How to Manage Your HEROes

By Eva Rykrsmith on October 24, 2011 3 Comments

In my last blog post, I defined the term HEROes (highly empowered resourceful operatives) and I wrote about how you can identify who your current HEROes are as well as create an environment which encourages new ones to action. As a quick recap, HEROes are your employees who go above and beyond the standard protocols to do their jobs, and this sometimes means taking initiative to use technologies that have not yet been introduced to your company through your IT department. Today I want to write about how to best manage HEROes. There is a fine line to walk between empowering front-line innovation and minimizing risk and chaos.

In some cultures, this unsanctioned use of outside technology is frowned-upon. But this will no longer be good enough. In others, especially service-oriented businesses, HEROes and the solutions they find and implement are key to success. Technological innovations are occurring exponentially, and most of us can’t keep up, let alone foresee how to harness them for process improvements in our business. So a lot of this improvisation by HEROes is happening in real time. The customer has an issue, and the employee is empowered to resolve it.

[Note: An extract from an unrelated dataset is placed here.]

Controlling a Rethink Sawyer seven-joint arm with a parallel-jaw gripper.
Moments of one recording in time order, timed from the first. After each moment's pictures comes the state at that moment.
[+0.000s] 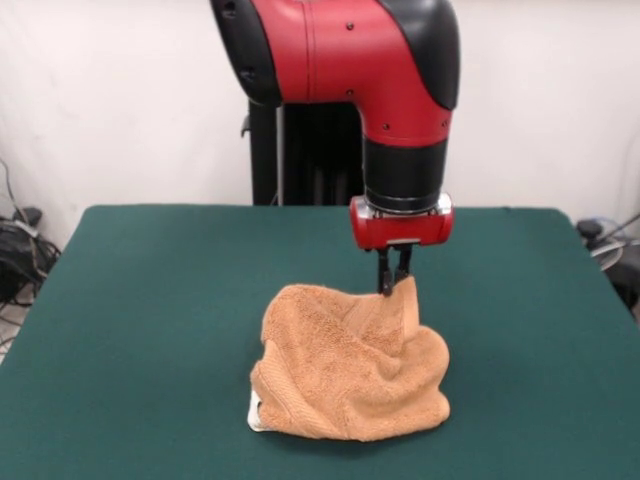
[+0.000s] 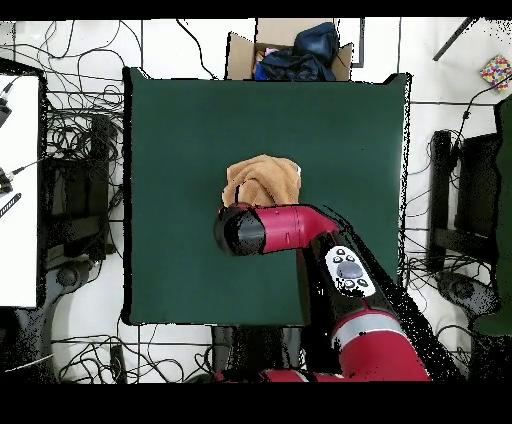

Thus the first step in managing HEROes effectively is to indeed remember that you want to encourage this behavior and that it is good for the business.

Encouraging HEROes While Minimizing Chaos

  • First and foremost, innovations must benefit the business.
  • Encourage initiative; create a forum for innovators’ ideas to be heard.
  • Don’t squash half-baked ideas; involve others to improve the idea instead.
  • Create guidelines and limits for when to involve others.
  • Provide strategic direction where the company and customer needs exist.
  • At the same time, remember that HEROes may have unique insight into customer needs.
  • Steer managers, executives, and the IT department to be more open-minded.
  • Document how unsanctioned technology was used to assist a customer.
  • Look for patterns that can help your business create, improve, or scale up a new process.
  • Learn from failures; celebrate, publicize, reward, and build on successes.
  • Create case studies from both successes and failures that can become the basis for training.